2. The device of claim 1, wherein the two removing cover band transport means removing the letters during back-transport are routed to one confluence with one output.

3. The device of claim 1, wherein ends of the controlled and reversibly-driven conveyor runs are positioned far enough away from each other for letters to be transported onwards without their direction being reversed to be able to be transported without hindrance to a subsequent third removing cover band transport means.

4. The device of claim 1, wherein the two controlled and reversibly-driven conveyor runs each have an outer, endless cover band, which is routed between two deflection rollers and a common inner cover band, which is routed via the drive roller and a further deflection roller.

5. The device of claim 1, wherein the two controlled and reversibly-driven conveyor runs each have an outer, endless cover band, which is routed over two deflection rollers, and the drive roller.

6. The device of claim 5, wherein for clamping the letters in both conveyor runs another non-driven pressure roller is provided.

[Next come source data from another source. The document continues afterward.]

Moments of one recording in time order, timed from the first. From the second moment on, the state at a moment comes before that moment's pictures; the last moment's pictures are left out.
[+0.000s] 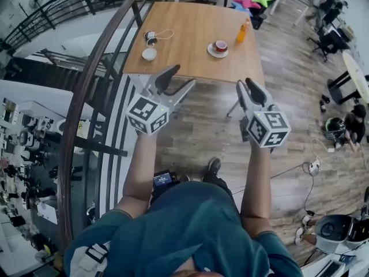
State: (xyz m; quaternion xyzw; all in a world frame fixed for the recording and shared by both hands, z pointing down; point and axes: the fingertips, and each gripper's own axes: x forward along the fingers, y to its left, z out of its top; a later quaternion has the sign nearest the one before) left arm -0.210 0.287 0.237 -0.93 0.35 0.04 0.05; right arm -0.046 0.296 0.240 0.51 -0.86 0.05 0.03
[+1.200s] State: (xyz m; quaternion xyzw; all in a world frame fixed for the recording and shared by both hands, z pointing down) left arm -0.128 0.151 0.258 -0.89 0.46 -0.01 0.04; right arm 0.043 0.108 0.258 0.42 -0.91 0.07 0.01
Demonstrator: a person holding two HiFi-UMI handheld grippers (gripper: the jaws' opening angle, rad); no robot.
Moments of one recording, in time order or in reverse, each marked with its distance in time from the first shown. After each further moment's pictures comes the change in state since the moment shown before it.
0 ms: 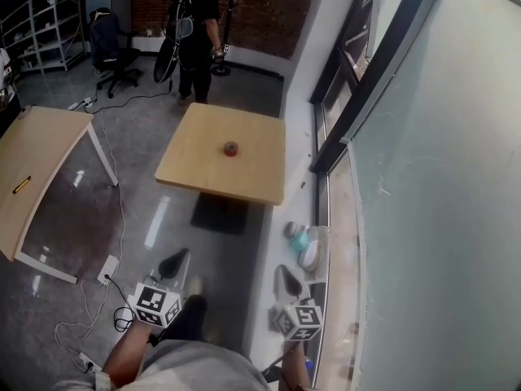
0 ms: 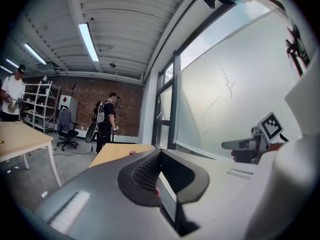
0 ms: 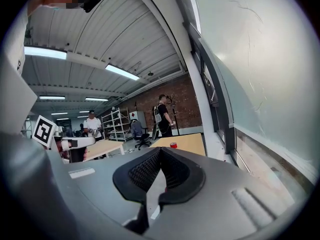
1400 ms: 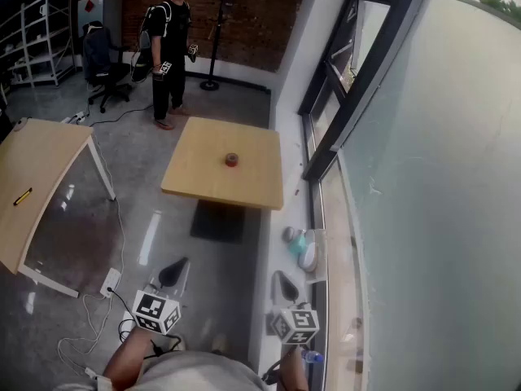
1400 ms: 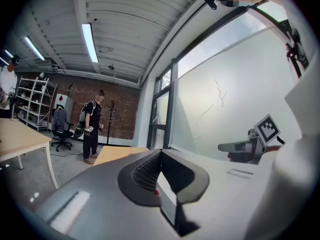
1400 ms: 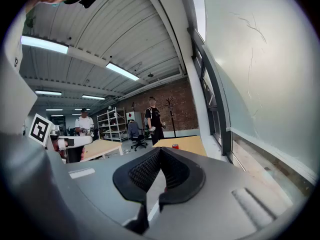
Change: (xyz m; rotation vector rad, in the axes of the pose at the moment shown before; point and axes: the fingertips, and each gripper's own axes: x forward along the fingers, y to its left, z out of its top) left arm -0.069 0.029 0.017 -0.019 -0.034 -0.076; right arm -0.030 0.079 0.003 -0.018 -0.023 -0.067
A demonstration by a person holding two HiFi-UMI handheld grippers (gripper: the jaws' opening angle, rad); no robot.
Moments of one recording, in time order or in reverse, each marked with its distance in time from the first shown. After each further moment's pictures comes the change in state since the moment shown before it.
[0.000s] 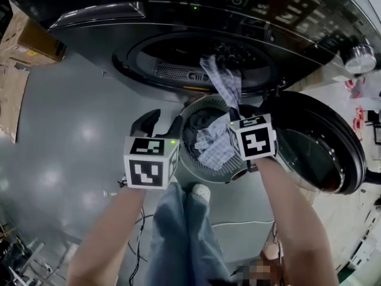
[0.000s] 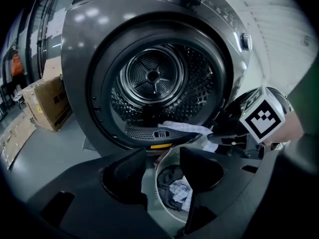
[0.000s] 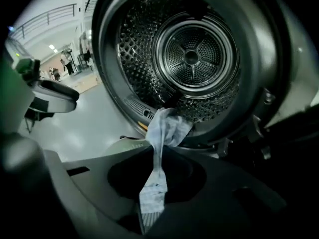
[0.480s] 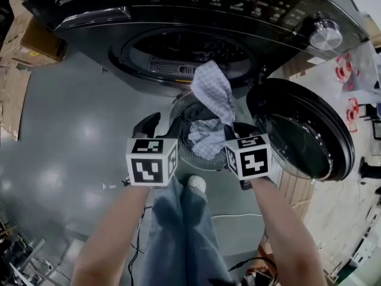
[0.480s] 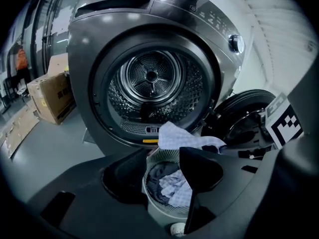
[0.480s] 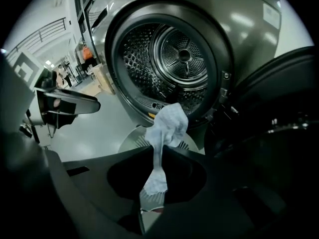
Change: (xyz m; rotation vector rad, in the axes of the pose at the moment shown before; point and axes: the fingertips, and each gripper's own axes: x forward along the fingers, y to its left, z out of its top) left arm -0.029 -0.045 -0.015 -0.051 0.010 0.006; right arm -0.078 0.025 -0.058 0.126 0.021 0.070
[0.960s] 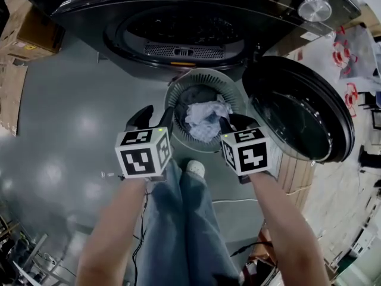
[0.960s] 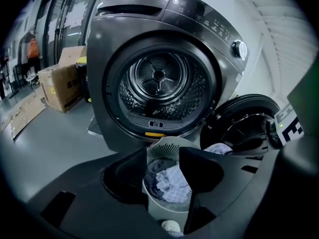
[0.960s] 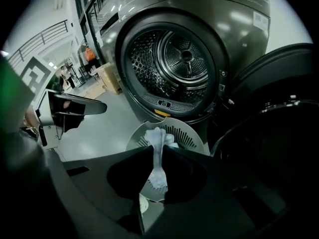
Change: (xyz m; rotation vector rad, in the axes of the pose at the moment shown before) left arm -0.023 -0.002 -0.025 -0.109 -0.008 0.030; right arm -0.027 0.021 -0.024 0.000 -0.002 0.034
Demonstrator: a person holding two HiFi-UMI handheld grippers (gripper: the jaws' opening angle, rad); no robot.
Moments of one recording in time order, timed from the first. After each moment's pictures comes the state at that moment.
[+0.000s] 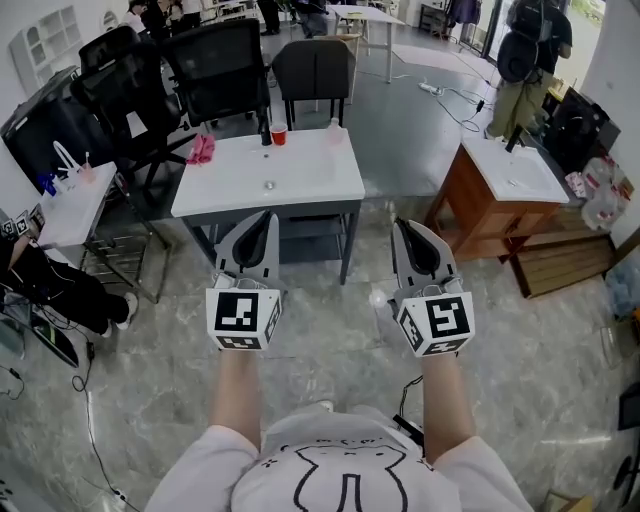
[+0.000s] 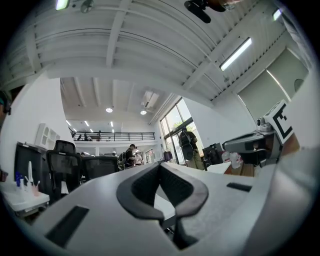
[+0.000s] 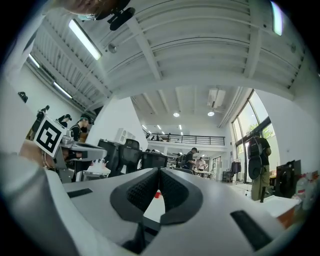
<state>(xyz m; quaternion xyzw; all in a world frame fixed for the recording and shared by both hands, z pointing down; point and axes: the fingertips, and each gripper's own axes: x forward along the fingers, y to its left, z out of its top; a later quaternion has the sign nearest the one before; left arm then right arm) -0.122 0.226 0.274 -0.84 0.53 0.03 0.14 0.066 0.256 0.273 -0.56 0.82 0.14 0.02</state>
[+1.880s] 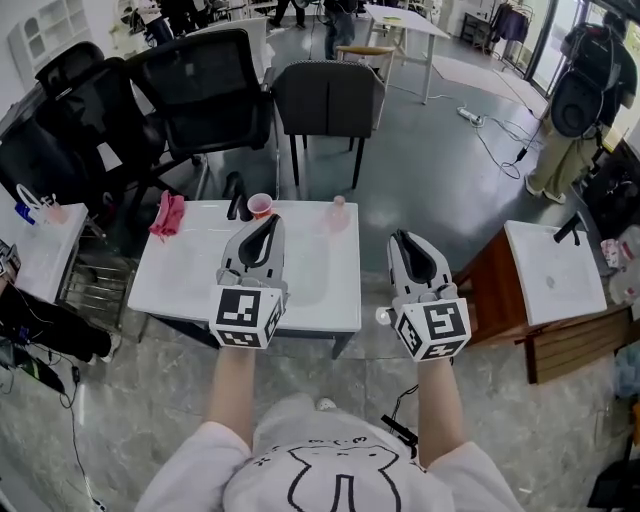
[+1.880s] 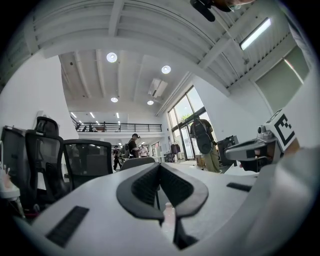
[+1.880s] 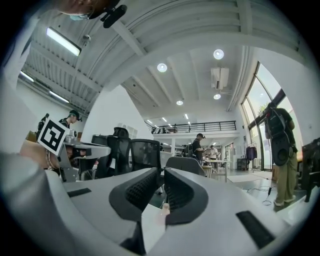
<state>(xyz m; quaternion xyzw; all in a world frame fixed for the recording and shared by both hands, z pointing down) -0.038 -0.244 0.302 -0.82 0.56 0.01 0.10 0.149 -0.231 0.316 -0.51 0.86 0.08 0.01</state>
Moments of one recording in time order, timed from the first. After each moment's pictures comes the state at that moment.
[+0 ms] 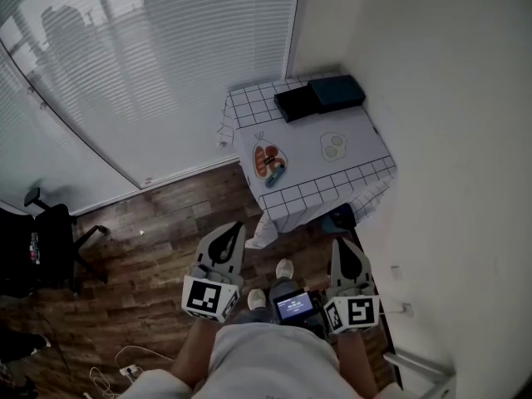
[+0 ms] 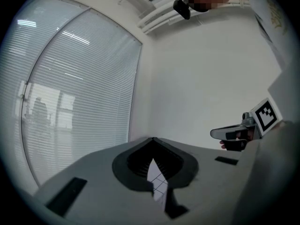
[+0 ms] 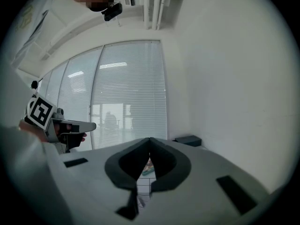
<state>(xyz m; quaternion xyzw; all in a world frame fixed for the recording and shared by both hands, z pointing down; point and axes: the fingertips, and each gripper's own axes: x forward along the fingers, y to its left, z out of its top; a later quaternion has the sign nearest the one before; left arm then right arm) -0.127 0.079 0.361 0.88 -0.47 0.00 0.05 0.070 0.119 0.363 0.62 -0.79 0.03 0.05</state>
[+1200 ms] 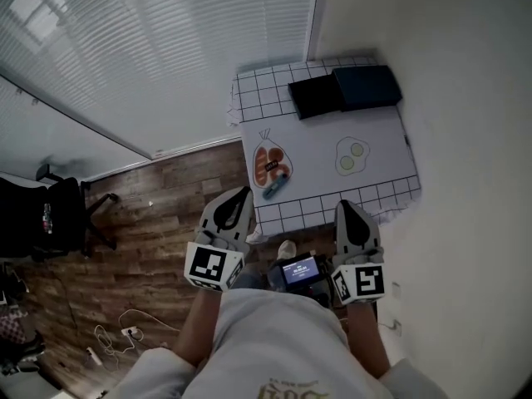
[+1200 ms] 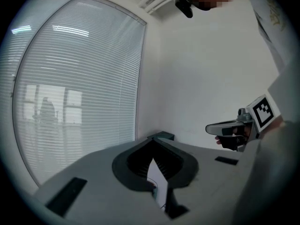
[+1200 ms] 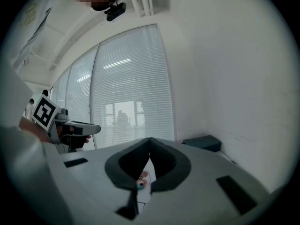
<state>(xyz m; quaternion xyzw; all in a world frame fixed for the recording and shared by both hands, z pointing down) -0.060 -0.104 0.389 0.85 -0.52 0.07 0.07 0.122 -0.096 0.388 0.53 -0.84 0.07 0.06</state>
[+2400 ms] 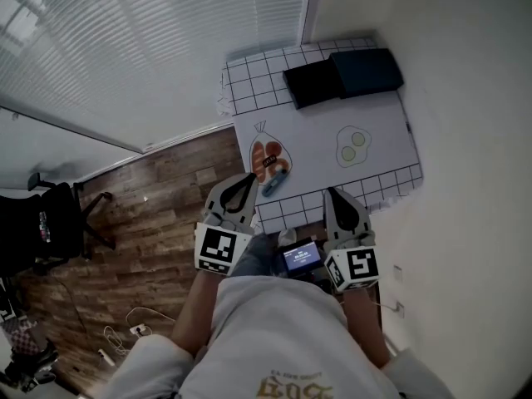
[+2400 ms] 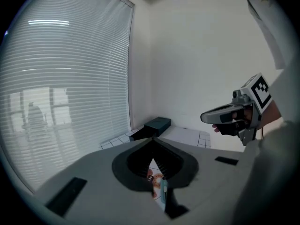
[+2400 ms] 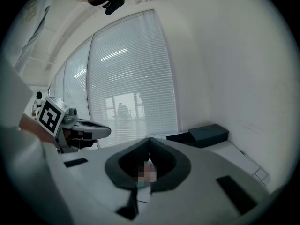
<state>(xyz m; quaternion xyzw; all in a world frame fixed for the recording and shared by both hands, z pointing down) -0.056 -0.156 0.438 0.87 -0.45 0.16 0.06 0.088 -0.133 0.429 0.52 -0.84 0.12 0.09</state>
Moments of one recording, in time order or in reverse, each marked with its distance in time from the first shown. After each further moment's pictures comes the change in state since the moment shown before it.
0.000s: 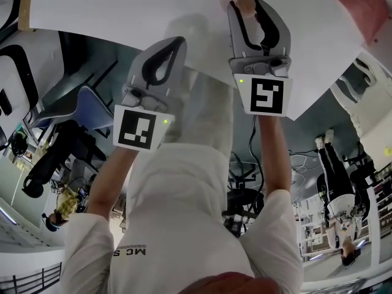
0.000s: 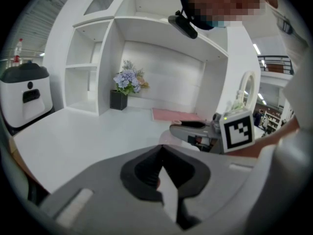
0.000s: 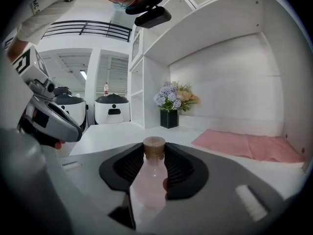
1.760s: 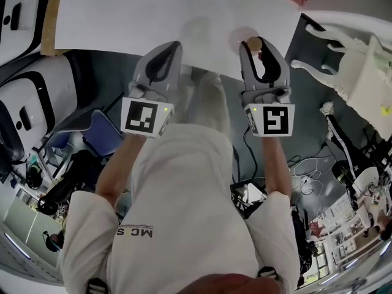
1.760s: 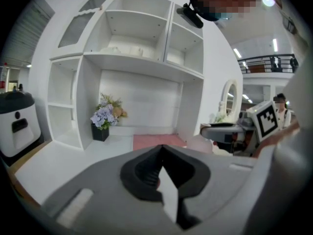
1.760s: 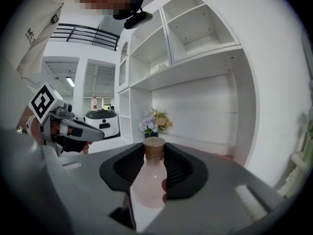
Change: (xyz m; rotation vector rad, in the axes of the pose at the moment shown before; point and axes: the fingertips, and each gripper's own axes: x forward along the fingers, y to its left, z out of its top) left arm -0.121 -0.113 0.133 0.137 -0.137 -0.115; right arm -0.225 0.005 0.163 0.022 0.002 -0.140
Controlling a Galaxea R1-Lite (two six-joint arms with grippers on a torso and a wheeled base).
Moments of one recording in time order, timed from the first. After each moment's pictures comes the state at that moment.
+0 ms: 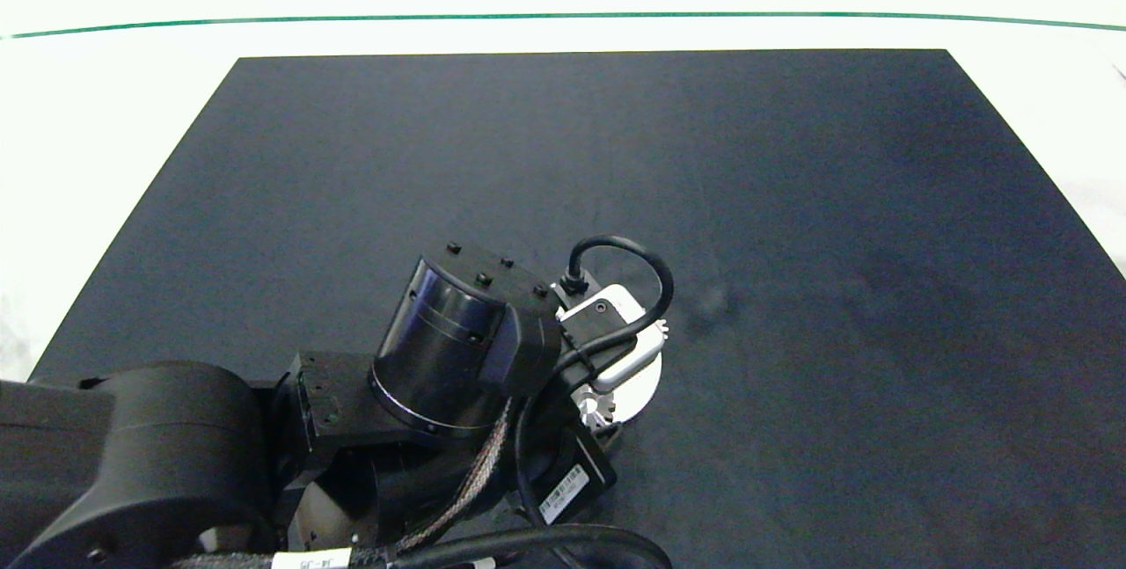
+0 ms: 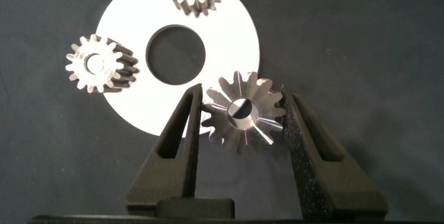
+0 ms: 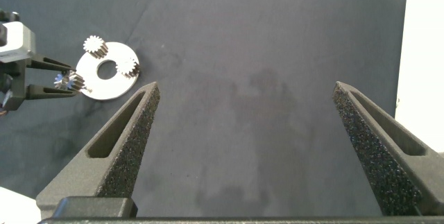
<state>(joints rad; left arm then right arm) -0.96 1.65 -0.96 -0.14 0.23 0.32 0.60 0.76 -1.30 0.64 -0.34 -0.13</state>
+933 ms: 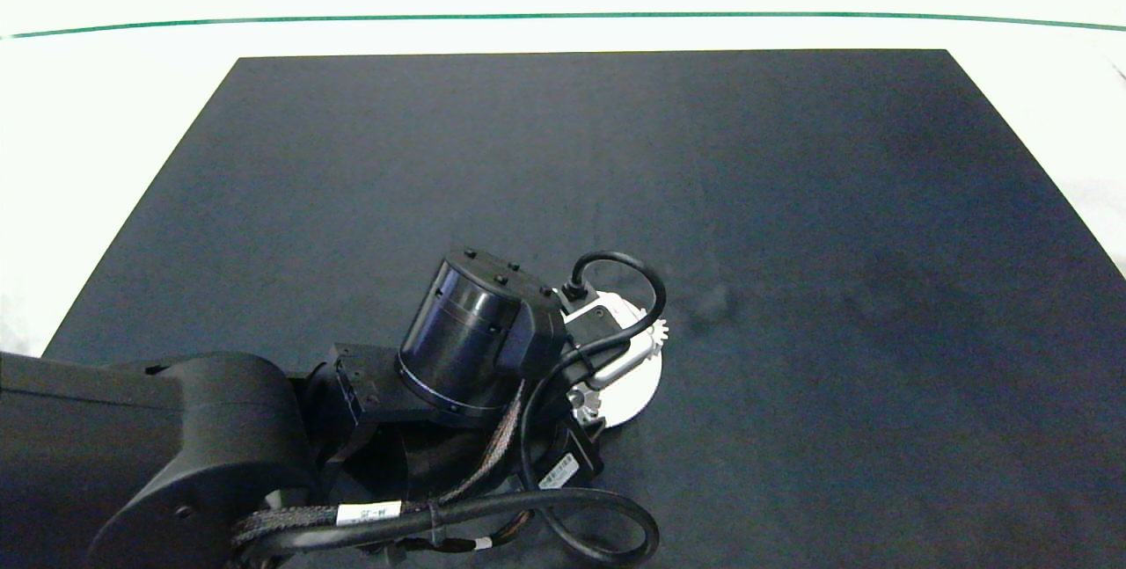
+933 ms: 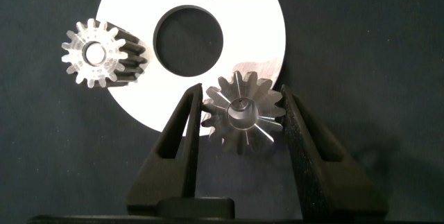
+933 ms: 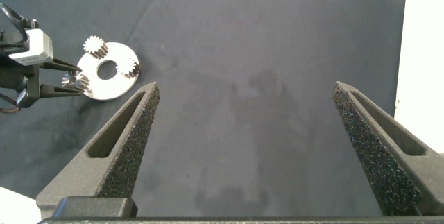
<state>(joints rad) -0.91 1.70 -0.97 -0.14 0.23 0.37 0.60 0.75 -1.30 0.64 -0.34 -0.14</state>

7. The device of claim 1, wherein as an outer endless band in each said cover band transport run following the junction and as the inner endless belt of the assigned removing cover band transport means for back transport, only one driven circulating endless belt guided by rollers is provided.

8. The device of claim 1, wherein clamping distances defined by points of contact of the rollers with the belts are smaller than a shortest letter.

9. The device of claim 1, wherein light barriers are provided as detection means for edges of letters.